(Task description): The data that follows must be transcribed in full and exactly, minus the pictures.
┌─ Dataset section
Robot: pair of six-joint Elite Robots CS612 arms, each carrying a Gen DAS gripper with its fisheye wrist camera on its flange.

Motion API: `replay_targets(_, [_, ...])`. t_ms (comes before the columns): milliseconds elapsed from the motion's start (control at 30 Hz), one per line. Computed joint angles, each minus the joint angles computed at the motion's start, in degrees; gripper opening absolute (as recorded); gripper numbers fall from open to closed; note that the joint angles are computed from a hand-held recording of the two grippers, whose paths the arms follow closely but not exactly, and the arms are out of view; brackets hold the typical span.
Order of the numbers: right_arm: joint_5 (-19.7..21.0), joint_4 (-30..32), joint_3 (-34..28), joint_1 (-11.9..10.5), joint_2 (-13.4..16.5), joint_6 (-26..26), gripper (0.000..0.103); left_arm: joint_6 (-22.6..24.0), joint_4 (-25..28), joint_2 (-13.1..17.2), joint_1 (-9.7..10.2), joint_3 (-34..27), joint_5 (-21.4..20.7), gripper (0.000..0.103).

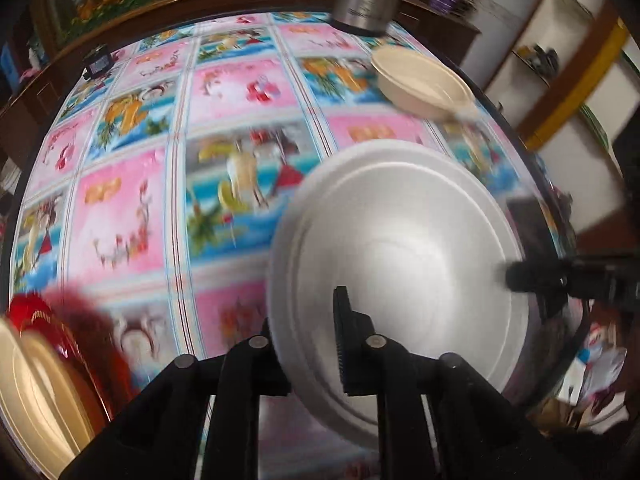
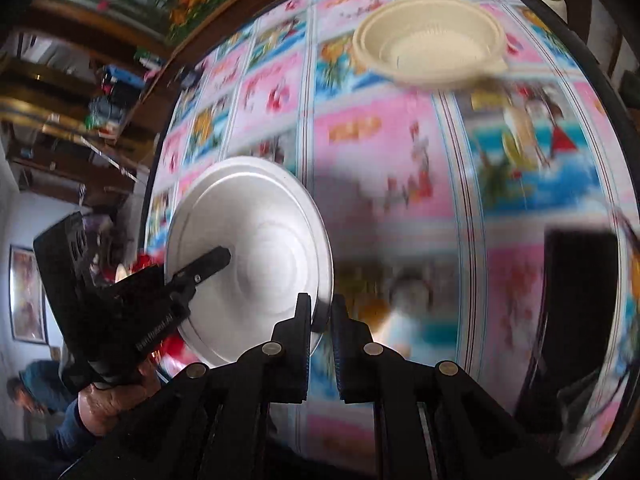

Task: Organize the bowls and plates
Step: 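Grasp the white paper bowl rim with the left gripper, then carry the white bowl toward the stacked plates with the left gripper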

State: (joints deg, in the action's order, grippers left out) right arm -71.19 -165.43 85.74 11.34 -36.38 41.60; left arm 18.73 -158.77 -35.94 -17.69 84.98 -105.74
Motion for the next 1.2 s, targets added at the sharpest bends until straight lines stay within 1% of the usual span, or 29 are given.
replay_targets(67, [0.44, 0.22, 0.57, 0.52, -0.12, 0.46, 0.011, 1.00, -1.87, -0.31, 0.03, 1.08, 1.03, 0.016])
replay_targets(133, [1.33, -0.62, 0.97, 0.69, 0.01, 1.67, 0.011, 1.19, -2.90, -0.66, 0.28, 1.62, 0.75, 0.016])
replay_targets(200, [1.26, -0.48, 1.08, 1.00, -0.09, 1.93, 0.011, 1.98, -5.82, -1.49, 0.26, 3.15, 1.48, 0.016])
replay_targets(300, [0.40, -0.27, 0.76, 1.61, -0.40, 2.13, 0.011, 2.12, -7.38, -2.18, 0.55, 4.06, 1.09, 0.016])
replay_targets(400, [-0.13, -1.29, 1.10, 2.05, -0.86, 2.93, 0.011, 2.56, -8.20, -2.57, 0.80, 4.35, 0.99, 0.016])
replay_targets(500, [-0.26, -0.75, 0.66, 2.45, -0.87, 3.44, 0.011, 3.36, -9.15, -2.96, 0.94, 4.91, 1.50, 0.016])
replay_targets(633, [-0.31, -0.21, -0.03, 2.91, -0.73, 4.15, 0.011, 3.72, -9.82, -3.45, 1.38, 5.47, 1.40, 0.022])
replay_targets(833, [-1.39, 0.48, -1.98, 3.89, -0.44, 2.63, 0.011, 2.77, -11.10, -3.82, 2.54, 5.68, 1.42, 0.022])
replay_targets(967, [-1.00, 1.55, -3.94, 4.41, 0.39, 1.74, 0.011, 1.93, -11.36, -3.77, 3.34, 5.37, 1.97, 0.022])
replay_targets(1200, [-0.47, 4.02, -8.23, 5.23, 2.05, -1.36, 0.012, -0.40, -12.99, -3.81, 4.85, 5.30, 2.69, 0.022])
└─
(Answer space):
Robot: pair of six-joint Elite Robots CS612 arms, each carrying a Gen DAS gripper with its fisheye wrist camera on its flange.

Motion API: `replay_targets(_, [_, ...])`. t_ms (comes before the columns): milliseconds elapsed from the motion's start (control at 30 Hz), one per line. Computed joint angles, each minus the joint angles computed at the motion's start, in degrees; gripper opening absolute (as recorded); gripper numbers fall from open to closed; note that the joint angles are computed from a hand-held recording of the two grippers, whose paths the arms follow closely but not exactly, and the arms are out of view; brackets hold the typical span.
Order of the numbers: right_arm: joint_5 (-19.7..21.0), joint_4 (-30..32), joint_3 (-34..28), joint_1 (-11.9..10.5), joint_2 (-13.4..16.5), joint_6 (-26..26), gripper (0.000..0.103); left_arm: joint_6 (-22.6..24.0), joint_4 (-25..28), joint_2 (-13.1..17.2), joint_1 (-9.7..10.2), joint_3 (-34..27), joint_5 (-21.4..20.7), gripper (0.000..0.103).


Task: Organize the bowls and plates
Step: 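Grasp the white paper bowl rim with the left gripper, then carry the white bowl toward the stacked plates with the left gripper
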
State: (joints deg, in the action's order, grippers left out) right arm -71.19 -165.43 85.74 11.34 -36.38 41.60; left arm 18.73 -158.77 -35.94 -17.69 84.98 -105.74
Motion for the next 1.2 s, targets added at the sharpest bends until straight lines stay within 1% of the usual span, or 29 are given.
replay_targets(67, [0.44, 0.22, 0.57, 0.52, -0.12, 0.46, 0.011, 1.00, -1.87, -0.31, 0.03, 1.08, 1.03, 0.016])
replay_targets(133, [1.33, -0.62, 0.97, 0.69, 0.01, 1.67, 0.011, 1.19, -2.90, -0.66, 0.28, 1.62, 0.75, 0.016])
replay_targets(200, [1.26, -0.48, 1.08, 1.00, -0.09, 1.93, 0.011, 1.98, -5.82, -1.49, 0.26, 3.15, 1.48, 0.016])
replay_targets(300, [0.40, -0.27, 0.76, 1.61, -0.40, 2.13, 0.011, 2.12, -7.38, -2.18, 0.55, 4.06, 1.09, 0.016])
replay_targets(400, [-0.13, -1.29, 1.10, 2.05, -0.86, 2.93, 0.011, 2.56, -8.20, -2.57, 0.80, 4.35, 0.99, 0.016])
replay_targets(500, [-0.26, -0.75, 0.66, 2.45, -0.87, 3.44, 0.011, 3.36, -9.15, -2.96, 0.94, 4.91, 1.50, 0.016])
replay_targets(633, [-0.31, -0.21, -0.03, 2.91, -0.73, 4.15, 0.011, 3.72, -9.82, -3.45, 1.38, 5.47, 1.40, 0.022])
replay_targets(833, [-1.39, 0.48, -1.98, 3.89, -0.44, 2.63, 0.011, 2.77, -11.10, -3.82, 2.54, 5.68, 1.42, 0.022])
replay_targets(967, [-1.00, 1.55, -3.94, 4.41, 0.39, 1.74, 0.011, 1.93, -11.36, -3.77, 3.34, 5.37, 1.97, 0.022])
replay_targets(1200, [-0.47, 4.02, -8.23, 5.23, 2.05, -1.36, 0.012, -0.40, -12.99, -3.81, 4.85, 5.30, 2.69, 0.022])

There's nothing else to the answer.